Problem description:
The entries are to be reproduced word for word, with all images left out.

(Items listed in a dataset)
◆ ◆ ◆ ◆

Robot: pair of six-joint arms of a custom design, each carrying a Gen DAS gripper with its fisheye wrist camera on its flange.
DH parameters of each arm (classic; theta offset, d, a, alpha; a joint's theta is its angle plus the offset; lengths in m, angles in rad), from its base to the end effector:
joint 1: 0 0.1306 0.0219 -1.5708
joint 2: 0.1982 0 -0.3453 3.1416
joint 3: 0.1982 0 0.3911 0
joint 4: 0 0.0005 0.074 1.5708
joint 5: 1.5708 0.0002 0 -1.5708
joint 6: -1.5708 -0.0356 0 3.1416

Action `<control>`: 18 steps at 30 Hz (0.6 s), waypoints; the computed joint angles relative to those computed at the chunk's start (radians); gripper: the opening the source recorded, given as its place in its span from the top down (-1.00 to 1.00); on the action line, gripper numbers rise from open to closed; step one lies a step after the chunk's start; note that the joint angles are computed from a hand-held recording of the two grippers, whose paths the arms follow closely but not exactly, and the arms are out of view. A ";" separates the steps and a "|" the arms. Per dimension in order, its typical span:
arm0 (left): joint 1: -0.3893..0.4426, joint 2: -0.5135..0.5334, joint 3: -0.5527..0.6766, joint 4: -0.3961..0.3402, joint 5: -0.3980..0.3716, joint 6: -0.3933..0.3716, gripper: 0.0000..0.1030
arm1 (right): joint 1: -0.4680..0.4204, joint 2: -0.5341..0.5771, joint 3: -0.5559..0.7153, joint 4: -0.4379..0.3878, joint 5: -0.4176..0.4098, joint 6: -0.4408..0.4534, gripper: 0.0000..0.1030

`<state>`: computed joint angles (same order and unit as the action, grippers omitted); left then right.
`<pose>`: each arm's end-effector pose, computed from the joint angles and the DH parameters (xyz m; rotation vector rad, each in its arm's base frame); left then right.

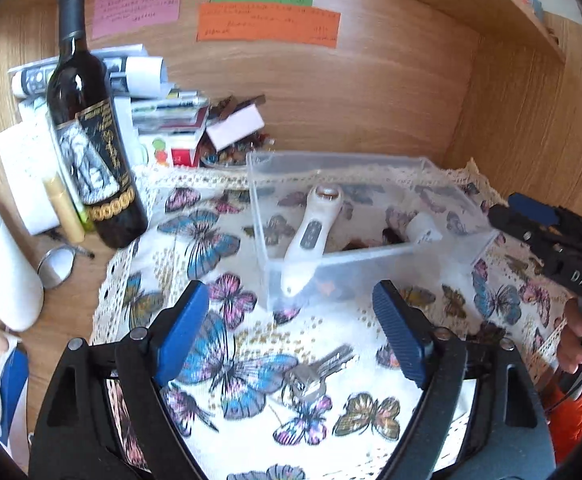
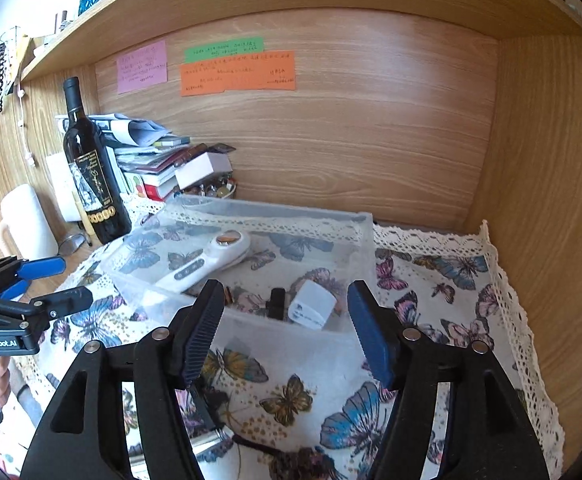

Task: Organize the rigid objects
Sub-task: 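Move both open tools back toward the keys and metal ball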

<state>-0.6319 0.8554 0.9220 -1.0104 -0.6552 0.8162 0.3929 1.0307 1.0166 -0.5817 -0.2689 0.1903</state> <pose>0.2556 -0.1608 0.3739 -0.4551 2.2235 0.0899 0.3538 0.1563 0.3894 -0.7711 2.0289 0.4074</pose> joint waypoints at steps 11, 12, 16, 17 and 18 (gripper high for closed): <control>-0.022 0.030 -0.079 -0.039 0.137 0.121 -0.64 | -0.070 -0.060 -0.097 -0.090 -0.008 0.034 -0.19; -0.021 0.035 -0.081 -0.038 0.148 0.132 -0.64 | -0.076 -0.066 -0.108 -0.101 -0.011 0.037 -0.19; -0.020 0.055 -0.083 -0.030 0.176 0.154 -0.64 | -0.087 -0.078 -0.138 -0.133 -0.020 0.045 -0.22; -0.025 0.064 -0.077 -0.035 0.168 0.156 -0.63 | -0.092 -0.078 -0.144 -0.140 -0.026 0.046 -0.23; -0.026 0.070 -0.073 -0.034 0.167 0.152 -0.61 | -0.098 -0.079 -0.149 -0.151 -0.035 0.047 -0.24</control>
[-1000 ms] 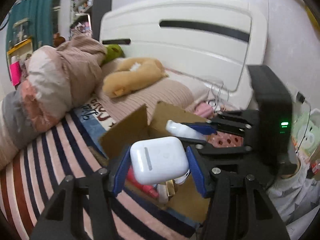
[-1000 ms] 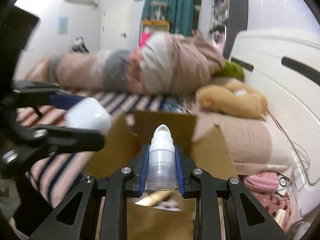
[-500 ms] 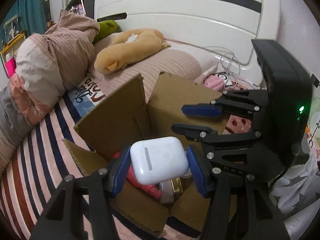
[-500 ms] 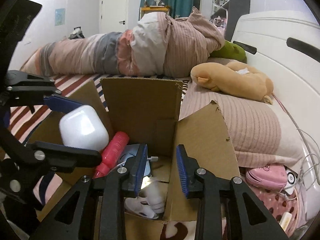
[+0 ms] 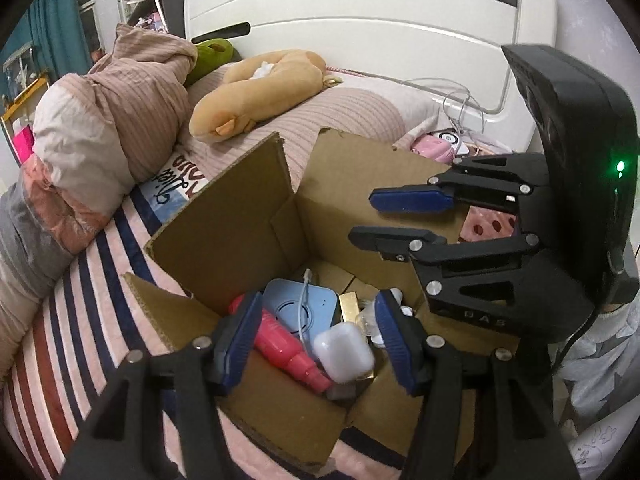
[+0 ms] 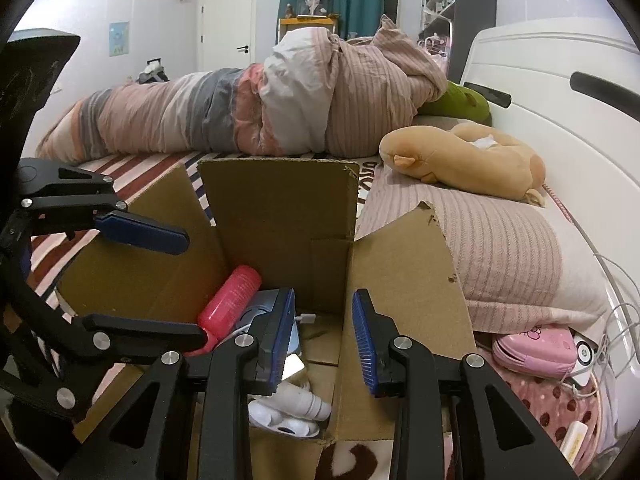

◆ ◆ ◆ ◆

Exercise result:
Robot: pair of six-joint arms of a custom design, each carrying a Gen DAS gripper with its fisheye wrist camera on its flange.
DH parameters of each arm (classic; theta offset, d, a, alpha; a joint's theta is its angle plus the offset; lengths in m, angles in rad), from its base to the end effector:
joint 1: 0 0.1306 0.0219 -1.5708
joint 2: 0.1982 0 -0.3453 3.1416
joint 3: 0.1982 0 0.3911 0
joint 4: 0 0.0005 0.074 1.5708
joint 5: 1.5708 0.0002 0 -1.5708
joint 6: -1.5708 -0.0356 0 3.1416

Action `<control>`: 18 steps at 30 Hz (0.6 s), waypoints; the computed joint angles relative to those computed at the chunk's start (radians); gripper: the opening the source recorded, given as its place in its span from the top down (-1.00 to 1.00); on the action line, gripper numbers rise from open to closed; step one lies a step after the chunk's start; note that the joint angles are computed from a hand-held recording of the two grippers, whose paths the arms follow closely but not exactly, and the arms are out of view. A ";" separates the steps and a "|" the arms. Per dimension in order, its typical span:
arm0 (left): joint 1: -0.3893..0.4426, joint 2: -0.5135..0.5334, joint 3: -0.5527..0.6766, joint 4: -0.3961..0.3402, joint 5: -0.3980..0.3716, joint 6: -0.3933..0.3716, gripper: 0.0000..0.1030
arm1 (right): joint 1: -0.4680..0.4204, joint 2: -0.5341..0.5771, joint 3: -0.5559..0.7153, joint 4: -0.4379..0.3878, joint 5: -0.4176..0.4098, joint 6: -0.4408..0.4534, gripper: 0.0000..0.1030

`<state>`: computed joint angles (same order and unit as the action, grippers omitted); left then right.
`<pose>`: each arm's end-effector pose, computed from the joint angles and the DH parameters (xyz m; rotation vector rad, each in its arm's base frame); left then right.


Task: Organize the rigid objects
Sub-task: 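Move both open tools back toward the keys and metal ball
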
<state>-0.6319 0.8554 0.9220 -1.0104 -0.6552 0.8162 0.3929 1.0307 1.0166 -0.5817 -0.2689 0.1903</state> <pose>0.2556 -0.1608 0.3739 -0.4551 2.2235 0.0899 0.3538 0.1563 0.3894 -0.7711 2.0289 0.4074</pose> joint waypoints at steps 11, 12, 16, 17 and 18 (gripper high for closed): <control>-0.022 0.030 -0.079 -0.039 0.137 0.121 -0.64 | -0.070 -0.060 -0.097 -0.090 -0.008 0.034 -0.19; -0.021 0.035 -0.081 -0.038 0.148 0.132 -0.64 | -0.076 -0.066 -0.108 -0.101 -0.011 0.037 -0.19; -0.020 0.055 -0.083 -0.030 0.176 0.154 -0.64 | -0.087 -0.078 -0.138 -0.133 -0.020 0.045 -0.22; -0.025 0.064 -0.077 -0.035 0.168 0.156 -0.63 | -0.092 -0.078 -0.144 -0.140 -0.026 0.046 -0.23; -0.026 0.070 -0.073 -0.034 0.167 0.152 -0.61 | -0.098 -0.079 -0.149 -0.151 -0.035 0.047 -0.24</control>
[-1000 ms] 
[-1000 ms] 
[-500 ms] 
[-500 ms] 
[+0 ms] 
[+0 ms] 

This finishes the answer to the exercise.